I like it ( of course I do it's within my era range of builds) !

  • Member since
    March 2015
  • From: Close to Chicago
Posted by JohnnyK on Friday, October 22, 2021 2:06 PM

Thanks for the kind words regarding my writing style.

 

 

It is possible to install the front axel backwards, which would cause a big problem when installing the friction shocks. You need to look at the instructions very carefully to understand which way the axel is installed. The gold arrows point at two molded screws. When the axel is glued to the springs these screws need to point toward the front of the frame. This is very easy to miss. The red arrows are pointing toward two parts that the shocks are screwed into. When the axel is glued to the springs these two parts must face toward the front of the frame. I used a screw driver from an eyeglass repair kit.

This is the finished front axel. The metal bolts add a nice touch.

The rear axel was installed without a hitch.

Your comments and questions are always welcome.

  • Member since
    August 2020
  • From: Lakes Entrance, Victoria, Australia.
Posted by Dodgy on Friday, October 22, 2021 4:49 AM

I am not an auto person, but I totally agree with Bakster. Love the way you are doing this.

I long to live in a world where chickens can cross the road without having their motives questioned

  • Member since
    July 2014
  • From: Franklin Wi
Posted by Bakster on Thursday, October 21, 2021 4:19 PM

Nice. Very detailed description of your work. I like that. 

Looking good. 

  • Member since
    March 2015
  • From: Close to Chicago
Posted by JohnnyK on Thursday, October 21, 2021 3:13 PM

I assembled the springs and painted the coolant pipes while I waited  for the enamel paint on the friction shocks to dry.

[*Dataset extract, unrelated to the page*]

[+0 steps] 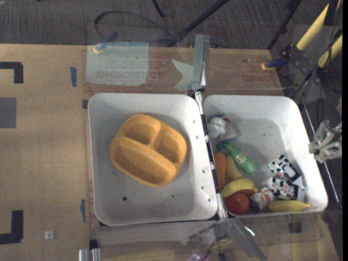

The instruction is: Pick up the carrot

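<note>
We see the slim orange carrot lying against the right white bin's nine-o'clock wall, while the pale gripper, at three o'clock, holds nothing, its opening indiscernible.

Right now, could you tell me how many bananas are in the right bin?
2: one banana above the tomato, another by the front-right wall. More may be hidden.
</note>
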`<act>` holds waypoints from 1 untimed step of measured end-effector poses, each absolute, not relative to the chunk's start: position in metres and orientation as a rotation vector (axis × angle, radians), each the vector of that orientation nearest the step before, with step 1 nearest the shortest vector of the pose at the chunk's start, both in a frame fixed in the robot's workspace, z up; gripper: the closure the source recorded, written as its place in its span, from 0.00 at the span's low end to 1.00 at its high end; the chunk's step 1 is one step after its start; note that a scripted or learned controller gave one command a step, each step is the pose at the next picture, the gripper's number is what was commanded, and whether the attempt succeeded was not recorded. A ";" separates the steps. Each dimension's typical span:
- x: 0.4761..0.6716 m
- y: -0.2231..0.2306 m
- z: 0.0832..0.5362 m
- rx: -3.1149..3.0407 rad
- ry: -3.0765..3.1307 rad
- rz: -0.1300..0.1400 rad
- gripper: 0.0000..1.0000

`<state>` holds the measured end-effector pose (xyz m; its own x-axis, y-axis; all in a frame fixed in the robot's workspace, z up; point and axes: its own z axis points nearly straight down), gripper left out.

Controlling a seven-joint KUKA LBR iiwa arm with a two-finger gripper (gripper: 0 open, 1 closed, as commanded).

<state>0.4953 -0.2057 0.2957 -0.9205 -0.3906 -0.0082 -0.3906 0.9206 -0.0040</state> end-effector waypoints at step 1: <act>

The springs are composed of a leaf spring, shackles and steel bolts. I added dirt and dust to the springs using AquaLine Brown Mud. The Brown Mud is water soluable and it can be reactivated after it dries by using water.

The spring shackles are attached to the frame using steel bolts. I added a drop of clear paint onto the bolt threads to prevent the nut from geting loose. Per the instructions, the frame is painted with Tamyia Mica Red. I dirtied the frame with the AquaLine Brown Mud.

The pipes were painted with Model Master Aluminum Metalizer. I buffed the paint using a paper stump. The rubber hoses were painted flat black and the clamps were painted Testors' Chrome.

 

 

 

Your comments and questions are always welcome.

dlh
  • Member since
    March 2017
  • From: Chambersburg, PA
Posted by dlh on Thursday, October 21, 2021 10:31 AM

I, too, built a Mefistofele, so I'm really interested in following this build.  I've had my eye on it for a while.